- **What is being asked**
Using the listing below, count the lines in which "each" appears; give the count alone.

- **Data**

<<<<

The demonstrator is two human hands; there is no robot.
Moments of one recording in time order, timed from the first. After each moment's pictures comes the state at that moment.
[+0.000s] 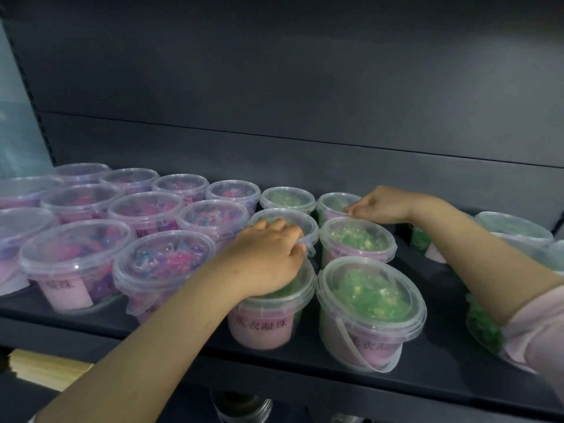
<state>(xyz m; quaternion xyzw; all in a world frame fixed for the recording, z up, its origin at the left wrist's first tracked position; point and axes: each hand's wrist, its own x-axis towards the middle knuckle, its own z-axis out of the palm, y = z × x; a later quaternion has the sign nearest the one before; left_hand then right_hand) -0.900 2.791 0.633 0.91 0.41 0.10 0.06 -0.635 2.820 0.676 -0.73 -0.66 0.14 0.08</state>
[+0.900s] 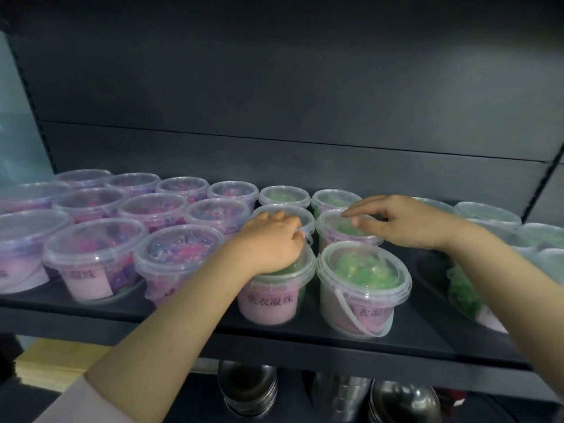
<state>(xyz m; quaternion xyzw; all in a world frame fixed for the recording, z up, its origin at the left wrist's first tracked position) -0.895 2.791 0.635 0.90 0.41 0.09 0.04 -0.670 2.719 0.675 -0.65 -0.74 0.05 0.15</state>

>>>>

- **Solution to this task**
2